Figure 3: CaMeL (mostly) provides usable performance. With the exception of the travel suite, CaMeL does not excessively degrade utility compared to native tool calling APIs.
- Utility: CaMeL achieves 67% utility on AgentDojo with o1 as the backbone, only 2% lower than GPT-4o with native tool calling. Utility degradation is primarily due to tasks where the P-LLM cannot plan without access to untrusted data, or where tool APIs are underdocumented.
- Security: CaMeL reduces the number of successful prompt injection attacks to zero in most cases, outperforming all baseline defenses (tool filter, spotlighting, prompt sandwiching, instruction hierarchy).

Figure 4: Utility under attack: CaMeL preserves utility and blocks attacks, while baseline defenses suffer significant degradation.
Figure 5: Utility, full results: CaMeL maintains high utility across most suites, with the exception of Travel due to API documentation gaps.
Overhead Analysis
CaMeL introduces a median 2.82× increase in input tokens and 2.73× in output tokens compared to native tool calling, primarily due to code generation and error correction. This overhead is considered acceptable given the security guarantees.

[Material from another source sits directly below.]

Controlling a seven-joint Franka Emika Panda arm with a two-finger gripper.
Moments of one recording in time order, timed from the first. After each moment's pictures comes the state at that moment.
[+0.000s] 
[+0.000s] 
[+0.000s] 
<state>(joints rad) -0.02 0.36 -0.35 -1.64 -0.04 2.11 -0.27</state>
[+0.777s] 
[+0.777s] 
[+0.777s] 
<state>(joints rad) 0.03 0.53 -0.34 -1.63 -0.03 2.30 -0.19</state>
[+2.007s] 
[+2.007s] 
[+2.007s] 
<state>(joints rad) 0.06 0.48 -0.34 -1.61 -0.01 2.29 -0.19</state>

Figure 6: Input token usage increase: CaMeL’s overhead is moderate compared to the security benefits.
Limitations and Side Channels
While CaMeL provides strong isolation and policy enforcement, it is not immune to side-channel attacks, such as:
- Control-flow-based leaks: Adversaries can infer private data via observable side effects in control flow (e.g., number of tool calls).

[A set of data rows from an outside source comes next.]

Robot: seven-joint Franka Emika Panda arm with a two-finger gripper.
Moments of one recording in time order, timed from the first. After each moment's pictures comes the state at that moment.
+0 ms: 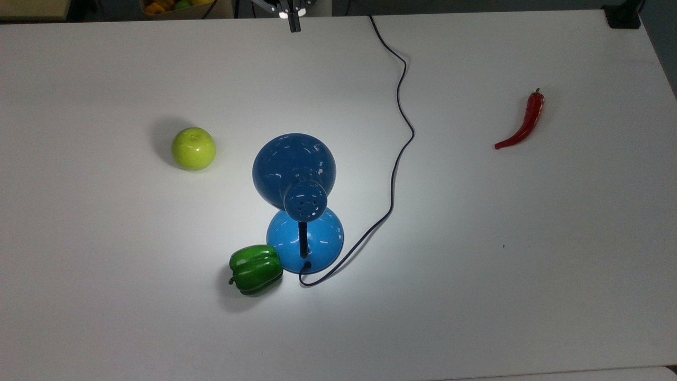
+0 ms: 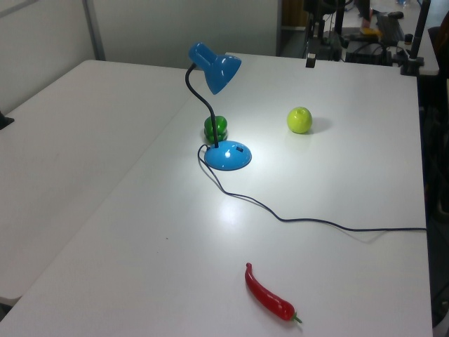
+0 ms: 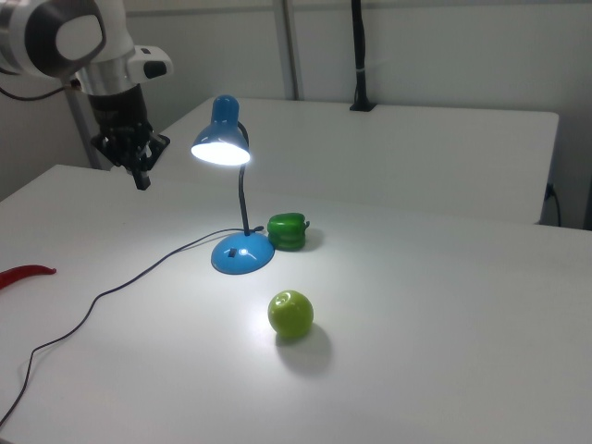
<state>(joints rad) 0.14 0.00 -0.04 -1.65 0.06 1.71 -0.15</state>
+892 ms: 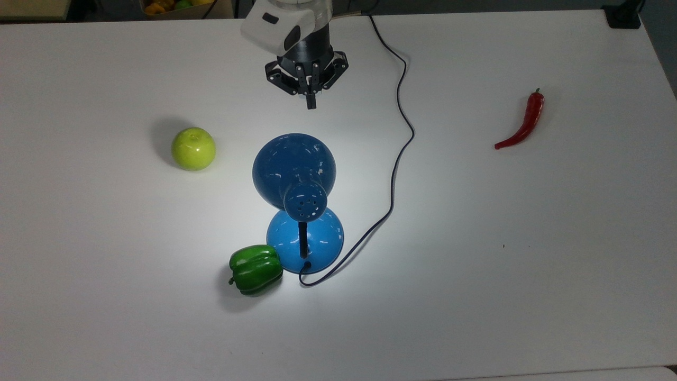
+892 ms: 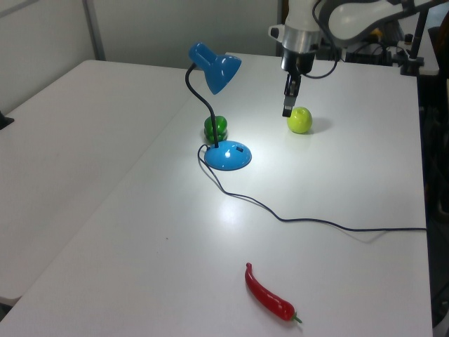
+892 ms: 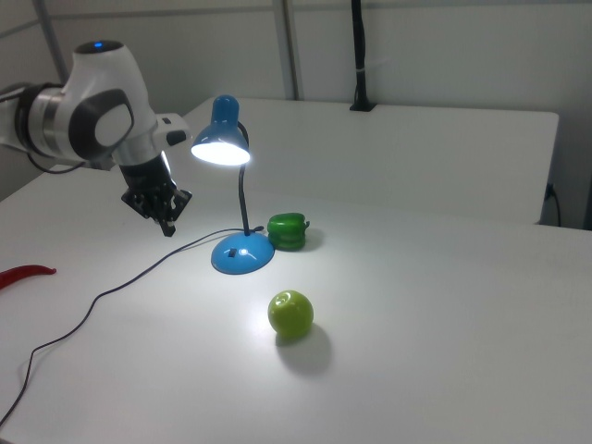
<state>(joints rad) 0.17 0.10 -0.02 -1.87 0.03 2.10 -0.13</state>
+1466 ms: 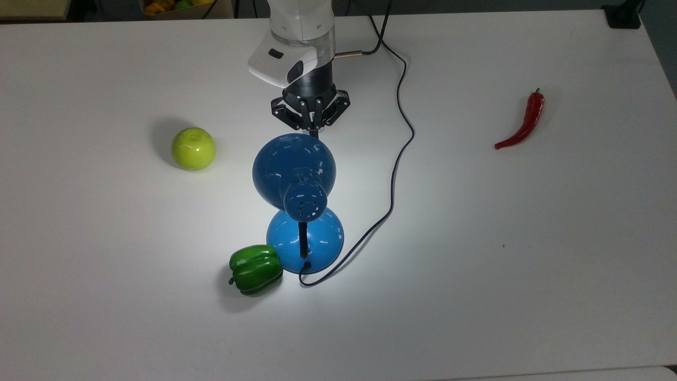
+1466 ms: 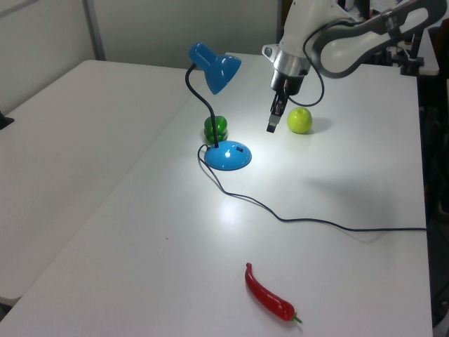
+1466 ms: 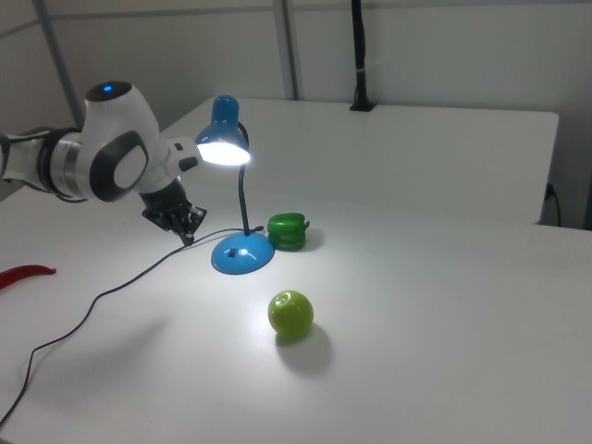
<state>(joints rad) 0.17 0.18 -0.02 -1.94 0.03 2.39 -0.08</state>
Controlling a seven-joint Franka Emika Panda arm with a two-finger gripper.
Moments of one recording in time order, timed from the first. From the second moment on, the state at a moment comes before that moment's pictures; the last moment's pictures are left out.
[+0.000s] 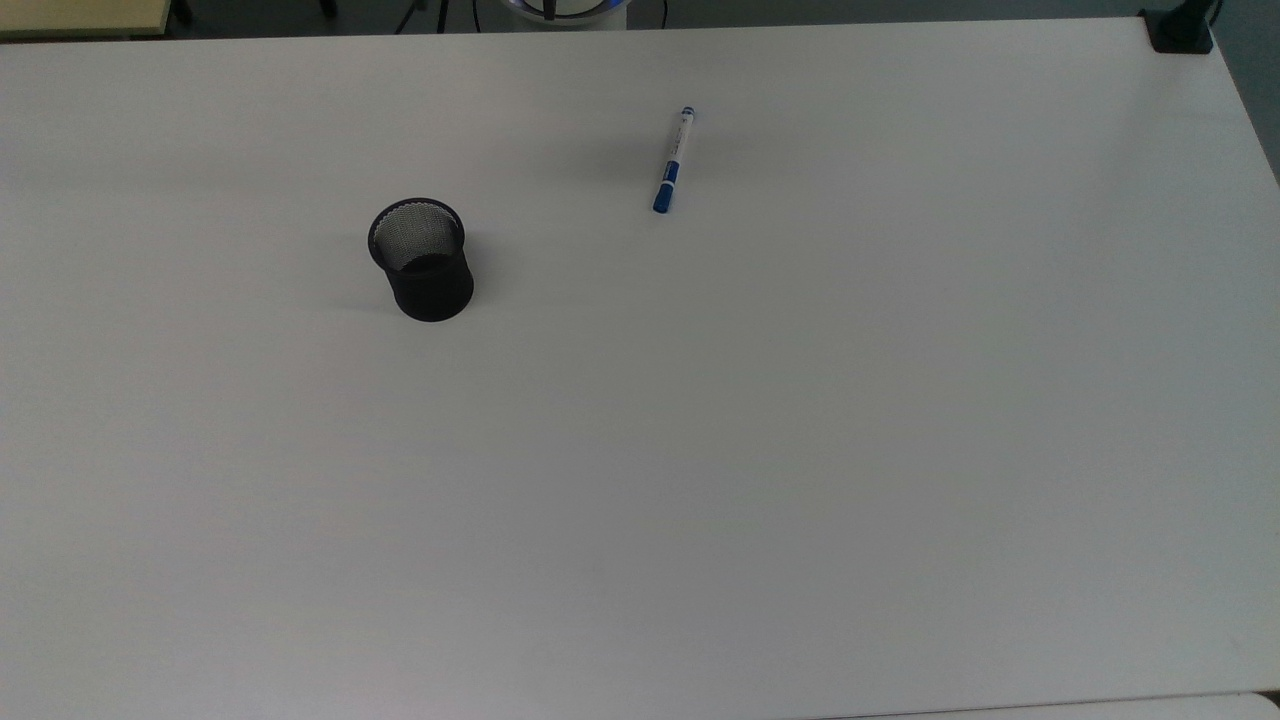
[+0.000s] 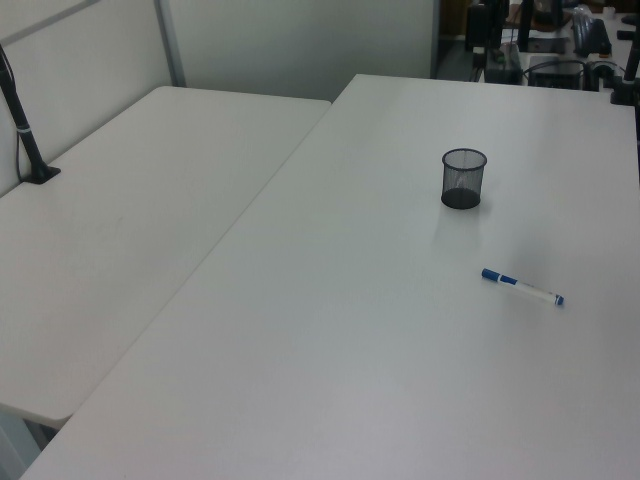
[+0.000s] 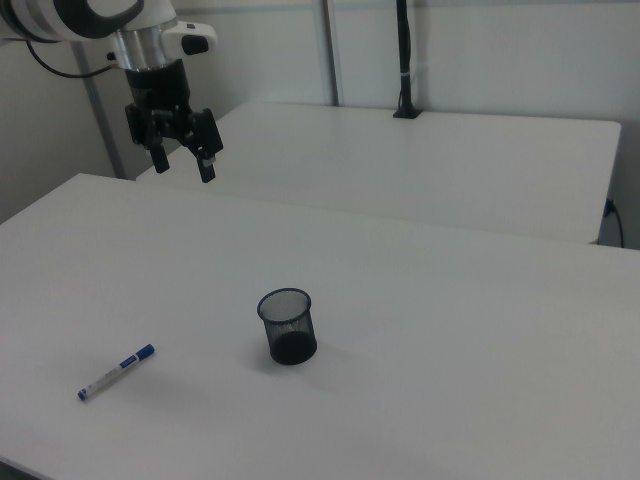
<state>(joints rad) 0.07 -0.01 -0.05 -1.55 -0.03 1.54 0.05</state>
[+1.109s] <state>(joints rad) 0.06 0.01 0.13 -2.01 -0.07 1.84 0.26</state>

- Exception-based leaks: Conditional exceptions can leak one bit of private data if not mitigated by STRICT mode.
- Timing channels: Not directly addressed, but mitigated by restricting access to timing APIs.
The system also requires comprehensive policy specification and may prompt users for approval in ambiguous cases, potentially leading to user fatigue.
Implications and Future Directions
CaMeL demonstrates that system-level security engineering can provide formal guarantees against prompt injection, independent of LLM robustness. This approach is extensible to other agentic security problems, such as insider threats and malicious tools, by enforcing policies at the orchestration layer.
Future work includes:
- Formal verification of the interpreter and policy enforcement.
- Integration with contextual integrity frameworks for automated policy derivation.
- Exploration of alternative programming languages with stronger type and error handling guarantees.
Conclusion
CaMeL represents a principled, system-level approach to defeating prompt injection attacks in LLM-based agents. By extracting explicit control and data flows, propagating fine-grained capabilities, and enforcing expressive security policies at the system layer, CaMeL achieves strong empirical and formal security guarantees with moderate utility overhead. This paradigm shifts the focus from probabilistic, model-centric defenses to verifiable, system-centric security, and sets a foundation for future research in secure agentic AI.